Hopefully the higher ups are takin notice and take the right course of action.
What kinda volume you guys do? One of the reasons we're confident we can pull it off is it's a fairly slow shop. Me and the head guy are both used to higher volume, so it's really no big deal to cut/grind everything.
We are a 30 to 40k shop. Sometimes we will have a 28k week. There is no service case of any sort. We make our sales in quality and variety as opposed to volume. There is no " hunk and chunk" cutting allowed. I'm the only cutter with day off coverage.
Bout the same volume as us, we have a service case though. I think the potential is there for more sales. There was about 3 months where there was a guy runnin the place that just didn't care. Pretty sure he drove away alot of business. We were told that there would be 2 or 3 days at a time where the guy didn't cut a single piece of meat.
i remember in the mid 80's our contract was up and we ok'ed a strike we were still working as they worked on a contract so they brought in case ready beef ,pork.Well 5 days latter when they had boxes of green steaks bad pork chops and each of the 4 stores lost 18k to 20k they ok'ed the contract.People want to see us cut there meat grind there burger.

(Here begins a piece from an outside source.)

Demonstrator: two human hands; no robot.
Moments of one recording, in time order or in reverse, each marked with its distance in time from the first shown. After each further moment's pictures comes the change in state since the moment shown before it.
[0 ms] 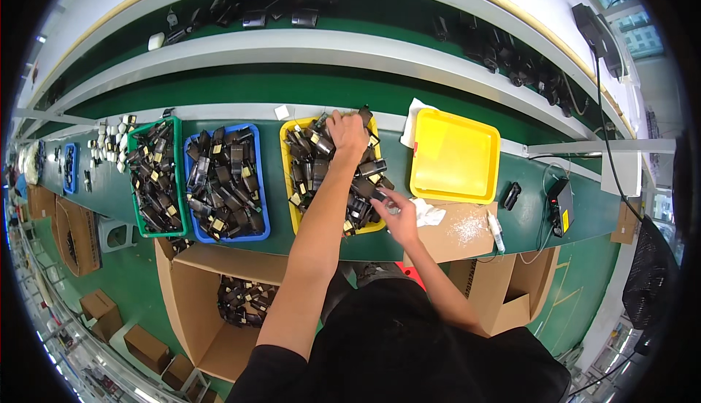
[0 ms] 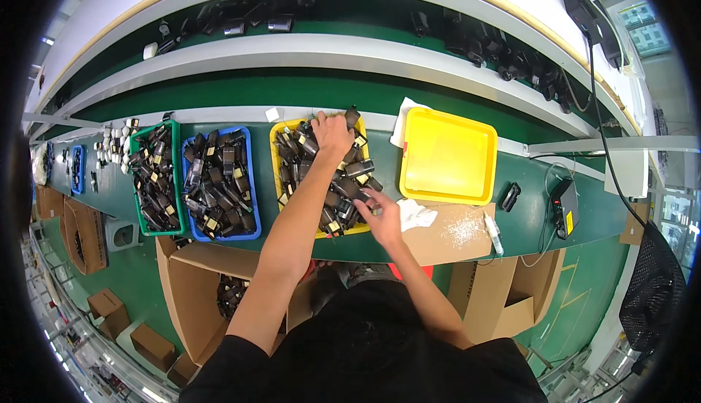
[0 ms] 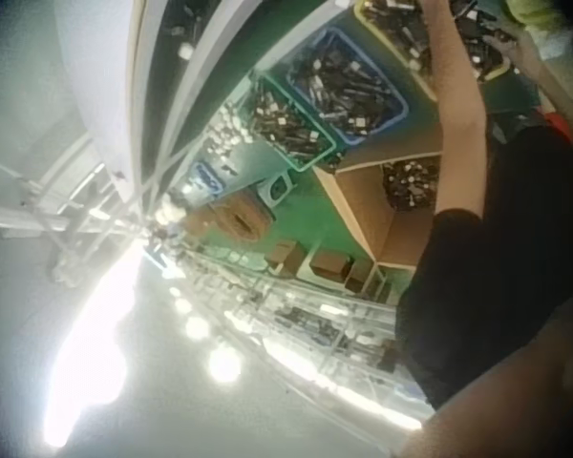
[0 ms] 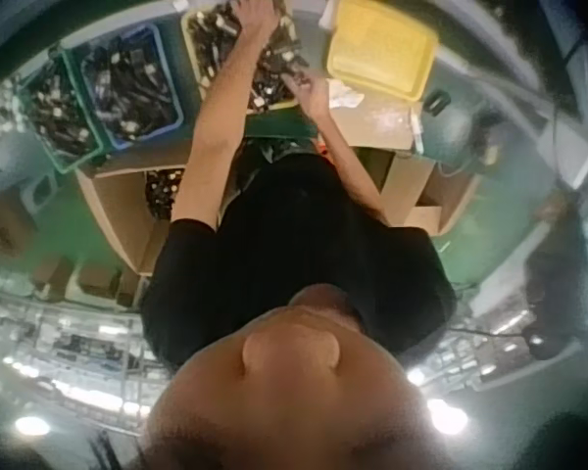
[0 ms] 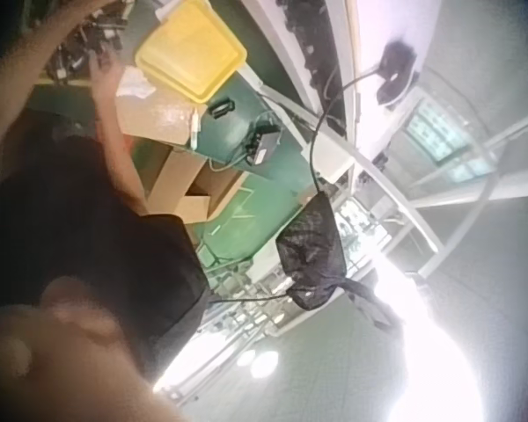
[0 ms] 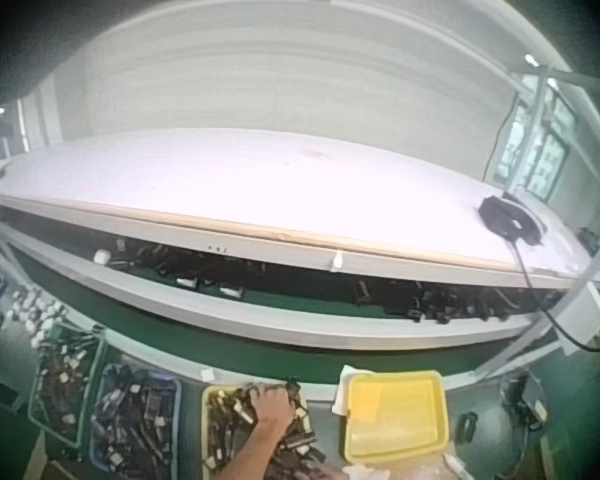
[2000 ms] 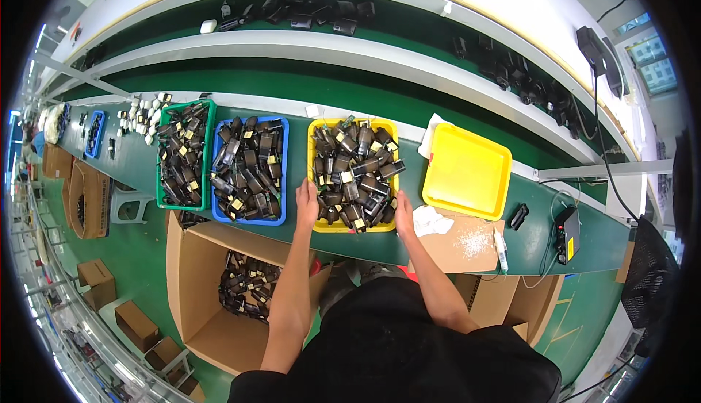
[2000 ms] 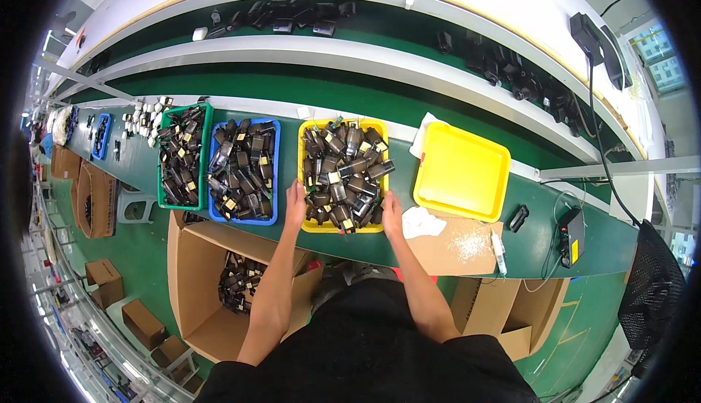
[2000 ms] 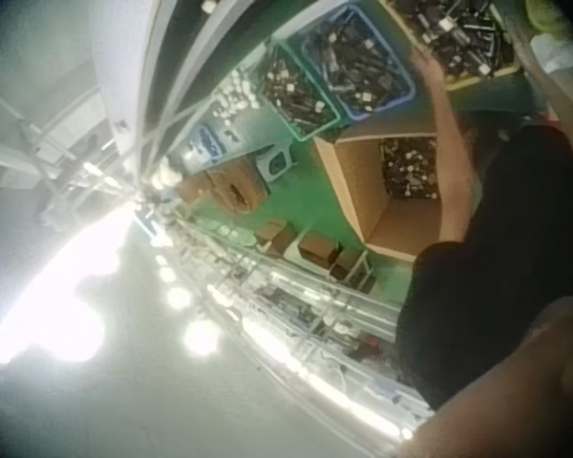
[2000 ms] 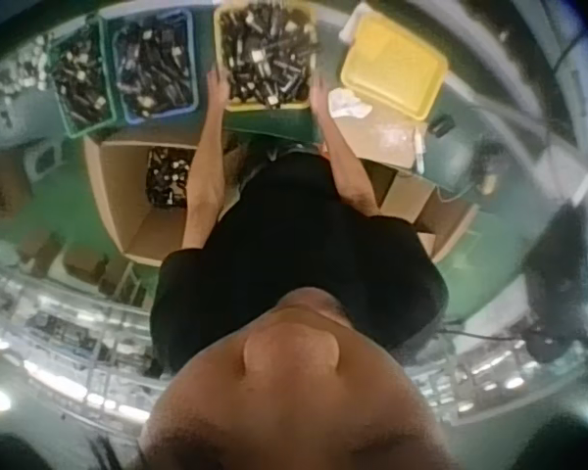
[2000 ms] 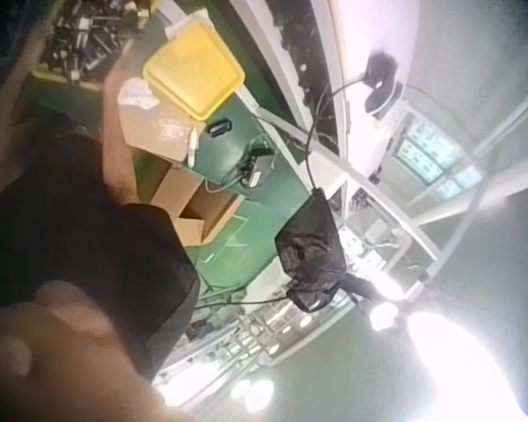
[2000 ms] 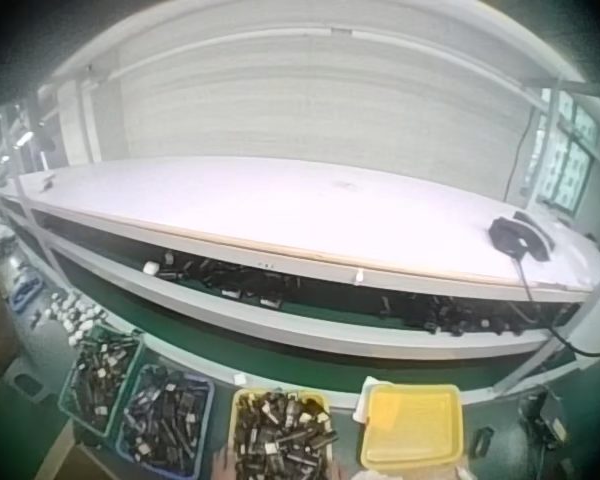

In the mid-90's case ready really started making it on the scene in the major chains I was working for, Nash-Finch and Hy-Vee. Actual meat cutting jobs went out the door. You essentially became a glorified meat clerk. I managed the service case at Hy-Vee for about 2 years. It was all tube grind and all the meat we cut was portion cut, which I think is bogus unless you're in a really tight financial spot. No bone in cuts all boneless. The younger 'cutters' were clueless as to where each cut came from on the animal and how to cook the meat. It's turning around now though, people want to know where their meat comes from and how to prepare it. They also don't want the prepacked stuff that's pumped full of junk. Meats meat and a man's gotta eat!